We prove an incidence theorem for points and planes in the projective space ℙ³ over any Field \(\mathbb{F}\), whose characteristic p ≠ 2. An incidence is viewed as an intersection along a line of a pair of two-planes from two canonical rulings of the Klein quadric. The Klein quadric can be traversed by a generic hyperplane, yielding a line-line incidence problem in a three-quadric, the Klein image of a regular line complex. This hyperplane can be chosen so that at most two lines meet. Hence, one can apply an algebraic theorem of Guth and Katz, with a constraint involving p if p > 0.

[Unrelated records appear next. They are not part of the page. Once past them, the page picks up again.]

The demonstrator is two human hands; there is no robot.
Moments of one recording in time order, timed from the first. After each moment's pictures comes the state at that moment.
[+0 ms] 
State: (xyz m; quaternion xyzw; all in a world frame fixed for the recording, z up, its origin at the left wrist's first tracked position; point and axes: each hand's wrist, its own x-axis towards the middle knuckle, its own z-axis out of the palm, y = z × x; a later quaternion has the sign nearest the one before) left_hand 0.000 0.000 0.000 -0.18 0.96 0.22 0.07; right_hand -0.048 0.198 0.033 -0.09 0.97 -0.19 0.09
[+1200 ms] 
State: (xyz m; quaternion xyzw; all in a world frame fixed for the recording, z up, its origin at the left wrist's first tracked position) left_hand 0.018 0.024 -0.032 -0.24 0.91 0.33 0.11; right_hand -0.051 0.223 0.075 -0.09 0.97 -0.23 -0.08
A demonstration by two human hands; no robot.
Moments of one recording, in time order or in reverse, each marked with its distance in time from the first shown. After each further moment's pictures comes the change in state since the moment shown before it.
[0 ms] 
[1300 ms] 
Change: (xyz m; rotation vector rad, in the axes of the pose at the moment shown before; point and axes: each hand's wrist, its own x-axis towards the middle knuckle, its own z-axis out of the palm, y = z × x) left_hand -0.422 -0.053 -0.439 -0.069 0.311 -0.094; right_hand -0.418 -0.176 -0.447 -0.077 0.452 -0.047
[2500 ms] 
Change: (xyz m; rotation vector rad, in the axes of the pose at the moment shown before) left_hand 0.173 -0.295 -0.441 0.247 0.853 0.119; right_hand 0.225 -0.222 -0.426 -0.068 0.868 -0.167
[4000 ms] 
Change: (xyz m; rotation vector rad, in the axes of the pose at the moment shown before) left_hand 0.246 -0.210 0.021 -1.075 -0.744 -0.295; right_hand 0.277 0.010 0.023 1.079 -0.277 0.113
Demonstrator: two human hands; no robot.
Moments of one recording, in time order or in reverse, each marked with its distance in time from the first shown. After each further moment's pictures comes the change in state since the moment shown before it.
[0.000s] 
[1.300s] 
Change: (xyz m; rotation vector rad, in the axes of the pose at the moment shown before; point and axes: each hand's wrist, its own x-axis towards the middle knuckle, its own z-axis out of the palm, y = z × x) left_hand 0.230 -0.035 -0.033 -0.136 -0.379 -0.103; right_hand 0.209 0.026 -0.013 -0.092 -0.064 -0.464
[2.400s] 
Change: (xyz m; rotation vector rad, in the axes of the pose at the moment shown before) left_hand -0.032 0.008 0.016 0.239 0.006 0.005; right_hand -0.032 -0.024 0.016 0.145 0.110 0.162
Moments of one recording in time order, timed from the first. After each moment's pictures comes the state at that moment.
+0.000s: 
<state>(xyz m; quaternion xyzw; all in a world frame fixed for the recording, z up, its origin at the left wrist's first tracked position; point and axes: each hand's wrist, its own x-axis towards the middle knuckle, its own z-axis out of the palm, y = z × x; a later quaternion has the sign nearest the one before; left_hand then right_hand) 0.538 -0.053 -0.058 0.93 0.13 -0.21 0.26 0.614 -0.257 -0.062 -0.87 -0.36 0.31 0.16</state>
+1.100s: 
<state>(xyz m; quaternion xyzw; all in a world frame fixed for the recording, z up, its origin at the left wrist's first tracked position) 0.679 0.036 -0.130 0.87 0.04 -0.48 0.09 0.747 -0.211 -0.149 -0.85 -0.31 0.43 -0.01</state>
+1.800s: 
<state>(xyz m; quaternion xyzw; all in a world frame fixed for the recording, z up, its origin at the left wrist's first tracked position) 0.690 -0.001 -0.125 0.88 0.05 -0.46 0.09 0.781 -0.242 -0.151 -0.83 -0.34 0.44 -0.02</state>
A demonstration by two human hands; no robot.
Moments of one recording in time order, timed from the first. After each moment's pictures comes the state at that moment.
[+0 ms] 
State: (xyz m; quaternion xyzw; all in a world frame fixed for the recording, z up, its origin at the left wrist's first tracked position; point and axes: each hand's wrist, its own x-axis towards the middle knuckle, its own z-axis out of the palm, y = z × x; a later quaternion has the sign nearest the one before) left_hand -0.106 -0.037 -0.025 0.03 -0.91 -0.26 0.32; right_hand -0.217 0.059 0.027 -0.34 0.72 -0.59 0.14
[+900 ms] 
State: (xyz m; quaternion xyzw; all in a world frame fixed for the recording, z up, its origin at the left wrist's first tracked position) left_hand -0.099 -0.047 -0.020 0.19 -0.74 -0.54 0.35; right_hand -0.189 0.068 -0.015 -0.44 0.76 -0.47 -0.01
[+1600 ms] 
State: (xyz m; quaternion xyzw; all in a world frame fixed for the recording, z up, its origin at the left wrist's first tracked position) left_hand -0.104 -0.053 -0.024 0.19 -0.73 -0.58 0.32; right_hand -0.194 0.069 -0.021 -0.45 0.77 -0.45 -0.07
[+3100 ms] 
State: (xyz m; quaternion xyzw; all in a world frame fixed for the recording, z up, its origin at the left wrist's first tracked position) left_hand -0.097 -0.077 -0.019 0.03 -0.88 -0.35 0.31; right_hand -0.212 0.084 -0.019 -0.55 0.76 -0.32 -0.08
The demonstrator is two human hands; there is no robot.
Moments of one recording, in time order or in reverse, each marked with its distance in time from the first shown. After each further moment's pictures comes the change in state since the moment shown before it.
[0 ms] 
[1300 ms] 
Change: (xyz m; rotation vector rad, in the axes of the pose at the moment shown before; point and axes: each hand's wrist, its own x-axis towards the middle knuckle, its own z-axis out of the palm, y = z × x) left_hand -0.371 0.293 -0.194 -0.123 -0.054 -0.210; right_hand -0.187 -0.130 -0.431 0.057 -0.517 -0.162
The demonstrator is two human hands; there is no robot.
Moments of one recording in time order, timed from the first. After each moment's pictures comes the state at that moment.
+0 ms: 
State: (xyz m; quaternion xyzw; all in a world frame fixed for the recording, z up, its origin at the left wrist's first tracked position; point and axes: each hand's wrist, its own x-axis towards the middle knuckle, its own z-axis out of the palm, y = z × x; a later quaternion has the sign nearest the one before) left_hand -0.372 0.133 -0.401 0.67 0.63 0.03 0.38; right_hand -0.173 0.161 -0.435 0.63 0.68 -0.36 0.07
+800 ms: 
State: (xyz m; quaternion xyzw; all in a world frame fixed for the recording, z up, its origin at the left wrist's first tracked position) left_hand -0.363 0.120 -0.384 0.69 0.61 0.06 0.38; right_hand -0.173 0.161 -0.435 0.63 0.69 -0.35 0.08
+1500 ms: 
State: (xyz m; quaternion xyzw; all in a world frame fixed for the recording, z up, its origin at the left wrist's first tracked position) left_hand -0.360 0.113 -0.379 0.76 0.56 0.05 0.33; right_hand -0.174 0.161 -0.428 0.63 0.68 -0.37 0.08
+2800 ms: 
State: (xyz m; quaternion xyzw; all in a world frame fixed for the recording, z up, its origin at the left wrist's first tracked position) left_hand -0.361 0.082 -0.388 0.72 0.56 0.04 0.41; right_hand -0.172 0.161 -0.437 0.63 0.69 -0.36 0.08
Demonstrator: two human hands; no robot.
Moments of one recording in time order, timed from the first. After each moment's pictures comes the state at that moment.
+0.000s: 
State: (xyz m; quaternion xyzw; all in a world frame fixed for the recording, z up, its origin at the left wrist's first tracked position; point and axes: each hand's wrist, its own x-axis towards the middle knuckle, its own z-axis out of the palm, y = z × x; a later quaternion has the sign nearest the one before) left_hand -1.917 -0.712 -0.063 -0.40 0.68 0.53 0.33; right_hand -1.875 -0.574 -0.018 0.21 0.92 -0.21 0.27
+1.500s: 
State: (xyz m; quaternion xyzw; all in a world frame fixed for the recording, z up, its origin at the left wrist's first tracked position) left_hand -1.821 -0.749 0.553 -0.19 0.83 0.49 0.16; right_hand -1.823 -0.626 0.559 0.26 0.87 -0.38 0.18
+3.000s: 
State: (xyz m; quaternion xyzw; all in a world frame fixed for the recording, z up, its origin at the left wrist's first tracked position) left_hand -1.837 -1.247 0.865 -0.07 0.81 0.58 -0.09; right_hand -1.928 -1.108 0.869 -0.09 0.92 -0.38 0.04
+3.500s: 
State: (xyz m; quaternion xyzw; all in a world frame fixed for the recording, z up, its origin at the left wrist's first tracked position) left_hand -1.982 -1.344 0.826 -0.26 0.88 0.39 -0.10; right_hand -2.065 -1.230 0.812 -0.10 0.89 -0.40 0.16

This yields a bound on the number of incidences between m points and n planes in ℙ³, with m≥n as

$$O\left( {m\sqrt n + mk} \right)$$

, where k is the maximum number of collinear planes, provided that n = O(p²) if p > 0. Examples show that this bound cannot be improved without additional assumptions.

This gives one a vehicle to establish geometric incidence estimates when p >0. For a non-collinear point set S⊆F² and a non-degenerate symmetric or skew-symmetric bilinear form ω, the number of distinct values of ω on pairs of points of S is \(\Omega \left[ {\min \left( {{{\left| S \right|}^{\frac{2}{3}}},p} \right)} \right]\). This is also the best known bound over ℝ, where it follows from the Szemerédi-Trotter theorem. Also, a set S ⊆ F³, not supported in a single semi-isotropic plane contains a point, from which \(\Omega \left[ {\min \left( {{{\left| S \right|}^{\frac{1}{2}}},p} \right)} \right]\) distinct distances to other points of S are attained.